**WHAT THE EXERCISE ASKS**
Every entry in the listing is to be reproduced exactly.

**SUPPLIED ENTRIES**
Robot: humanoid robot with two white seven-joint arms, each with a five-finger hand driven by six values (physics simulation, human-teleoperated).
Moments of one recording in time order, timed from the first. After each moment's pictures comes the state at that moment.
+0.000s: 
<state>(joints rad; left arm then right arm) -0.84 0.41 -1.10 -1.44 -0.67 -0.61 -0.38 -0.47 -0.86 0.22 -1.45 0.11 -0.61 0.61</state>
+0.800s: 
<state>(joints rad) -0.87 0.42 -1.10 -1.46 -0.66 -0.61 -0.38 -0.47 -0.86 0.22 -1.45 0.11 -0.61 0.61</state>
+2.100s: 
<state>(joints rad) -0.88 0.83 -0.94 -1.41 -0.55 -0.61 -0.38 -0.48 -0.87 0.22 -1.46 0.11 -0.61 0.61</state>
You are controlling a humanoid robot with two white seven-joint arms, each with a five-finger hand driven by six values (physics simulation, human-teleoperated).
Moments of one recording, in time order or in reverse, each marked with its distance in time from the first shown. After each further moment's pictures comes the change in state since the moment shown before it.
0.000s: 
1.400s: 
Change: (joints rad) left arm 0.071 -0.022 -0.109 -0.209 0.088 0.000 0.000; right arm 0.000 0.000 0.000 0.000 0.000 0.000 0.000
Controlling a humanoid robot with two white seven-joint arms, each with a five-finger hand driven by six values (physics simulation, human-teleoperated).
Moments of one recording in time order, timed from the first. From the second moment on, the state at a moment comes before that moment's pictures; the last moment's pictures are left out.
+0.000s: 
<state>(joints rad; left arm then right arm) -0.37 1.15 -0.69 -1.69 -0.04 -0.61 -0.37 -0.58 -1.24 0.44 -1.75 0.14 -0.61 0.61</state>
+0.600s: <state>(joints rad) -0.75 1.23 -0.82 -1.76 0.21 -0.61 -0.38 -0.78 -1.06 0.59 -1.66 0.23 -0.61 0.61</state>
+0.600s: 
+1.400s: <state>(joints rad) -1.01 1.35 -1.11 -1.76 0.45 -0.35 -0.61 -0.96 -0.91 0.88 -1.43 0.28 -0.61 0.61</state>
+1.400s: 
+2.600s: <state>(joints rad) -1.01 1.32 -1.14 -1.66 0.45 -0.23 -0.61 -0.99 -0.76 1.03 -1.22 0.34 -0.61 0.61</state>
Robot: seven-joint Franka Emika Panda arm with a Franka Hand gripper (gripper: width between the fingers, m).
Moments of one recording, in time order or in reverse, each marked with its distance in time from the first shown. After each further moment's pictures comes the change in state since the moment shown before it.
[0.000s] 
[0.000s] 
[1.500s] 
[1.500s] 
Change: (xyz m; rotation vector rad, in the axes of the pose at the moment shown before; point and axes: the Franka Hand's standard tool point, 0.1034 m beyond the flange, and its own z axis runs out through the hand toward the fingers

**RESPONSE TO THE TASK**
Robot: humanoid robot with two white seven-joint arms, each with a five-finger hand driven by six values (physics simulation, human-teleoperated).
Moments of one recording in time order, timed from the first. After each moment's pictures comes the state at that moment.
+0.000s: 
<state>(joints rad; left arm then right arm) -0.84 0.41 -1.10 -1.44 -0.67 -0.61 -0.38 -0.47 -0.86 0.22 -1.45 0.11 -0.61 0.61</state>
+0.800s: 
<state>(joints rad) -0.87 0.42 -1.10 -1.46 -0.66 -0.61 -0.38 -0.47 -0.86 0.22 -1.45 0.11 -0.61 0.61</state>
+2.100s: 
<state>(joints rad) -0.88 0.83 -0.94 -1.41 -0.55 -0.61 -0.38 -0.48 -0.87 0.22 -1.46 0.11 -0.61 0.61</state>
You are controlling a humanoid robot with two white seven-joint arms, each with a five-finger hand driven by six values (physics simulation, human-teleoperated).
Moments of one recording, in time order or in reverse, each marked with its distance in time from the first shown. After each further moment's pictures comes the change in state since the moment shown before it.
0.000s: 
1.400s: 
Change: (joints rad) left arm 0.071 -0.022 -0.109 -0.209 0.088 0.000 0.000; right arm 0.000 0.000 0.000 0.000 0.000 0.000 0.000
Controlling a humanoid robot with two white seven-joint arms, each with a five-finger hand driven by six values (physics simulation, human-teleoperated).
Moments of one recording in time order, timed from the first. From the second moment on, the state at a moment comes before that moment's pictures; the last moment's pictures are left out.
+0.000s: 
<state>(joints rad; left arm then right arm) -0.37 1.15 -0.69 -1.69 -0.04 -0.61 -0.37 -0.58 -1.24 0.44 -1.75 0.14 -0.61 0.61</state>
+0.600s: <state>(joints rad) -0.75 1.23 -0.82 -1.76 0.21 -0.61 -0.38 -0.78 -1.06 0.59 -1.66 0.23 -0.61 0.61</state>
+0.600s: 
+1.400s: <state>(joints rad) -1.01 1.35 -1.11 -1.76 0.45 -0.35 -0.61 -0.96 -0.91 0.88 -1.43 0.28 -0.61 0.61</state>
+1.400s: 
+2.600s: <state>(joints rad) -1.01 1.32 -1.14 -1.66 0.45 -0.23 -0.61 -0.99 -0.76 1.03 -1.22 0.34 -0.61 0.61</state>
Robot: seven-joint Franka Emika Panda arm with a Franka Hand gripper (gripper: width between the fingers, m).
Moments of one recording, in time order or in reverse, each marked with its distance in time from the first shown. After each further moment's pictures comes the change in state since the moment shown before it.
[0.000s] 
[0.000s] 
[1.500s] 
[1.500s] 
Change: (xyz m; rotation vector rad, in the axes of the pose at the moment shown before; point and axes: the Franka Hand's standard tool point, 0.1034 m beyond the flange, and its own z axis runs out through the hand toward the fingers

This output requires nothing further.